Print the material underneath in full, keeping every line exactly as it is.

::::

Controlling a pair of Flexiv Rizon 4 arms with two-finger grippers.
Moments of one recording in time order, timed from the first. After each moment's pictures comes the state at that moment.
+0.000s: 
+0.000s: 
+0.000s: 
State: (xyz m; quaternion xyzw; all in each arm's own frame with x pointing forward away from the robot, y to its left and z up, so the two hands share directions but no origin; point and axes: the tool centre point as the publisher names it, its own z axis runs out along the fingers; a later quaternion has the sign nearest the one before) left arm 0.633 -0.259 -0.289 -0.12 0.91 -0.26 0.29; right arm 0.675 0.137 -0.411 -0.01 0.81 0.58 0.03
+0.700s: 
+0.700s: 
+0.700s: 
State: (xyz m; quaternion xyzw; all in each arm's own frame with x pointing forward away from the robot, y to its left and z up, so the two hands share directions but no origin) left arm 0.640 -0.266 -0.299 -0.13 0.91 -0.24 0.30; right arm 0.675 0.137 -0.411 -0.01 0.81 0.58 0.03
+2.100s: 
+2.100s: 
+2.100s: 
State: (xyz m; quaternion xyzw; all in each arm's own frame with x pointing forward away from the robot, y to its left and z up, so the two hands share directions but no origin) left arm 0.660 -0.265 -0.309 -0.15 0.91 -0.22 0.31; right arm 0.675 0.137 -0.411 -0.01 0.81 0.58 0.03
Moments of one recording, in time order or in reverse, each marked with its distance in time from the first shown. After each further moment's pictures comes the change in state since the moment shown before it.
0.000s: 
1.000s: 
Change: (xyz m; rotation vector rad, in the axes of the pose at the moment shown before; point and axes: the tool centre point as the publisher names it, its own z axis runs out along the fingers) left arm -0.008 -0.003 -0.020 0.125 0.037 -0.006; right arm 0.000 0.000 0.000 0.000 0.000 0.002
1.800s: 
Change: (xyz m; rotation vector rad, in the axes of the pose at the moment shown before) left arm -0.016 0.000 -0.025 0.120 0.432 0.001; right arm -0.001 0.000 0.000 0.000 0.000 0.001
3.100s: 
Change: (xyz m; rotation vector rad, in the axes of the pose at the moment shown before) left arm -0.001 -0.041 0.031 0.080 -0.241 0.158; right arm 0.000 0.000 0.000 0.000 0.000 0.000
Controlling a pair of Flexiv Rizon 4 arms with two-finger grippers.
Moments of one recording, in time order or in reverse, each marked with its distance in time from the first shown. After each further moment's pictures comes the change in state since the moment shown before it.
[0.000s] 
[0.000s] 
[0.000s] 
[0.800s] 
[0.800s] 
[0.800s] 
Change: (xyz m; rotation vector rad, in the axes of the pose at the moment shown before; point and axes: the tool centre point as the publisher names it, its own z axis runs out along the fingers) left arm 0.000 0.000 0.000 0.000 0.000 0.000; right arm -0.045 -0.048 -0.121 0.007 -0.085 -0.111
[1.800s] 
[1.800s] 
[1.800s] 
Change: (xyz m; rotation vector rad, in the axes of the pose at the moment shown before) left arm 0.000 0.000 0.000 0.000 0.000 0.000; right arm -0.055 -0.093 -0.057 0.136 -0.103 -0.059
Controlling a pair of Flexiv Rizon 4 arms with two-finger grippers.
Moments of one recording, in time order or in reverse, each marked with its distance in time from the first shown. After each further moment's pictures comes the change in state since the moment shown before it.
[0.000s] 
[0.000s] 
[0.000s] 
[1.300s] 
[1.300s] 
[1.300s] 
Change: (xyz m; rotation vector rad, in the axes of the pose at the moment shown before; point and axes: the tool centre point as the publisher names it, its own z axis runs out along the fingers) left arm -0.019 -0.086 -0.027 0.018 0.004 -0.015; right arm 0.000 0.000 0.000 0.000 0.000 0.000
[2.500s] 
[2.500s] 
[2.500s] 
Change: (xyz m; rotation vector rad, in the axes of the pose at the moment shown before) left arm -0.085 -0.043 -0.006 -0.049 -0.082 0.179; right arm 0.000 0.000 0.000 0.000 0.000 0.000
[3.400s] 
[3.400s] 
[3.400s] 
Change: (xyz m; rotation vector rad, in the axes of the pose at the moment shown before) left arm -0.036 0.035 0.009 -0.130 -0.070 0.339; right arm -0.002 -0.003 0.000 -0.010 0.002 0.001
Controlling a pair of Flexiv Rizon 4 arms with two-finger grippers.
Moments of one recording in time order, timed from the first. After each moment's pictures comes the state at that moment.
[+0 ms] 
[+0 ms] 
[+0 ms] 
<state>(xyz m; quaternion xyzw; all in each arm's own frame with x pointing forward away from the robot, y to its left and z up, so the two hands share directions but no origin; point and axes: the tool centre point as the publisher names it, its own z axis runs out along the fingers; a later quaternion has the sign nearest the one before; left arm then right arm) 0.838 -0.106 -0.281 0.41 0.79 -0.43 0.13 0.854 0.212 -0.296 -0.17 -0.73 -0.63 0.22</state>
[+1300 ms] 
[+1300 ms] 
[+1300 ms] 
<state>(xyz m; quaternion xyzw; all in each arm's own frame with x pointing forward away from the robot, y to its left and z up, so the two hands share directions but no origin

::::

* _Written reply_:
Controlling a pair of Flexiv Rizon 4 arms with two-finger grippers.
Moments of one recording in time order, timed from the first. After each moment's pictures comes the state at that moment.
+0.000s: 
+0.000s: 
+0.000s: 
State: (xyz m; quaternion xyzw; all in each arm's own frame with x pointing forward away from the robot, y to its left and z up, so the two hands share directions but no origin; point and axes: the tool centre point as the publisher names it, its own z axis runs out along the fingers; a later quaternion has the sign nearest the one before) left arm 0.633 -0.259 -0.289 -0.12 0.91 -0.26 0.29; right arm 0.675 0.137 -0.411 -0.01 0.81 0.58 0.03
+0.700s: 
+0.700s: 
+0.700s: 
State: (xyz m; quaternion xyzw; all in each arm's own frame with x pointing forward away from the robot, y to its left and z up, so the two hands share directions but no origin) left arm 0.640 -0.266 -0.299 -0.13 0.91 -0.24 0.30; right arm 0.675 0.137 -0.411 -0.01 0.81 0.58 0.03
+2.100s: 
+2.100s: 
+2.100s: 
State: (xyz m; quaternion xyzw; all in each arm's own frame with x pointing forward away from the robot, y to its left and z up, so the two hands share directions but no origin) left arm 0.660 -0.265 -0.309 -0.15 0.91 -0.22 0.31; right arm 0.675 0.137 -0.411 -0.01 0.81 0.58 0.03
Moments of one recording, in time order or in reverse, each marked with its distance in time from the first shown. After each further moment's pictures comes the change in state since the moment shown before it.
0.000s: 
1.000s: 
Change: (xyz m; rotation vector rad, in the axes of the pose at the moment shown before; point and axes: the tool centre point as the publisher names it, its own z axis runs out along the fingers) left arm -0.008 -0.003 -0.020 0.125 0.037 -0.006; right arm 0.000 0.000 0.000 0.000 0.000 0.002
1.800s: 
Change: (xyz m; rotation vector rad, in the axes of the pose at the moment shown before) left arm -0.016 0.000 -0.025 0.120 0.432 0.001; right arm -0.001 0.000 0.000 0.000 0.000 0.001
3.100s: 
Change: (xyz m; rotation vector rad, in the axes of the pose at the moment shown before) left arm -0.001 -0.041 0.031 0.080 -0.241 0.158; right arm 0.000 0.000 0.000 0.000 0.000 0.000
Controlling a pair of Flexiv Rizon 4 arms with two-finger grippers.
Moments of one recording, in time order or in reverse, each marked with its distance in time from the first shown. After each further moment's pictures comes the change in state since the moment shown before it.
[0.000s] 
[0.000s] 
[0.000s] 
[0.800s] 
[0.800s] 
[0.800s] 
Change: (xyz m; rotation vector rad, in the axes of the pose at the moment shown before; point and axes: the tool centre point as the publisher names it, its own z axis runs out along the fingers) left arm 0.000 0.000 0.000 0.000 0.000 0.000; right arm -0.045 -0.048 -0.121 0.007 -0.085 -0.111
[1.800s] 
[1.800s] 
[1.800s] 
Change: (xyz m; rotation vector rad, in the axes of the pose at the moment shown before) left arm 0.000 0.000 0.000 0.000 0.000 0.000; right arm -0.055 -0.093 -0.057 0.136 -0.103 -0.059
Controlling a pair of Flexiv Rizon 4 arms with two-finger grippers.
Moments of one recording, in time order or in reverse, each marked with its distance in time from the first shown. After each further moment's pictures comes the change in state since the moment shown before it.
[0.000s] 
[0.000s] 
[0.000s] 
[1.300s] 
[1.300s] 
[1.300s] 
Change: (xyz m; rotation vector rad, in the axes of the pose at the moment shown before; point and axes: the tool centre point as the publisher names it, its own z axis runs out along the fingers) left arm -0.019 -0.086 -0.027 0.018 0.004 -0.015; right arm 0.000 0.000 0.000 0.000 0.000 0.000
[2.500s] 
[2.500s] 
[2.500s] 
Change: (xyz m; rotation vector rad, in the axes of the pose at the moment shown before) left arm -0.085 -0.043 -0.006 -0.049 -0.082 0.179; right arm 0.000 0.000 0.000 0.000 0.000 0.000
[3.400s] 
[3.400s] 
[3.400s] 
Change: (xyz m; rotation vector rad, in the axes of the pose at the moment shown before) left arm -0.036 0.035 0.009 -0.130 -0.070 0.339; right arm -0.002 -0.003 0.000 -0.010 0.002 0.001
Controlling a pair of Flexiv Rizon 4 arms with two-finger grippers.
Moments of one recording in time order, timed from the first. After each moment's pictures comes the state at that moment.
[+0 ms] 
[+0 ms] 
[+0 ms] 
<state>(xyz m; quaternion xyzw; all in each arm's own frame with x pointing forward away from the robot, y to its left and z up, so the two hands share directions but no origin; point and axes: the tool centre point as the publisher names it, its own z axis runs out along the fingers; a later quaternion has the sign nearest the one before; left arm then right arm) 0.838 -0.106 -0.281 0.41 0.79 -0.43 0.13 0.854 0.212 -0.296 -0.17 -0.73 -0.63 0.22</state>
[+1300 ms] 
[+1300 ms] 
[+1300 ms] 
<state>(xyz m; quaternion xyzw; all in each arm's own frame with x pointing forward away from the robot, y to its left and z up, so the two hands share directions but no origin

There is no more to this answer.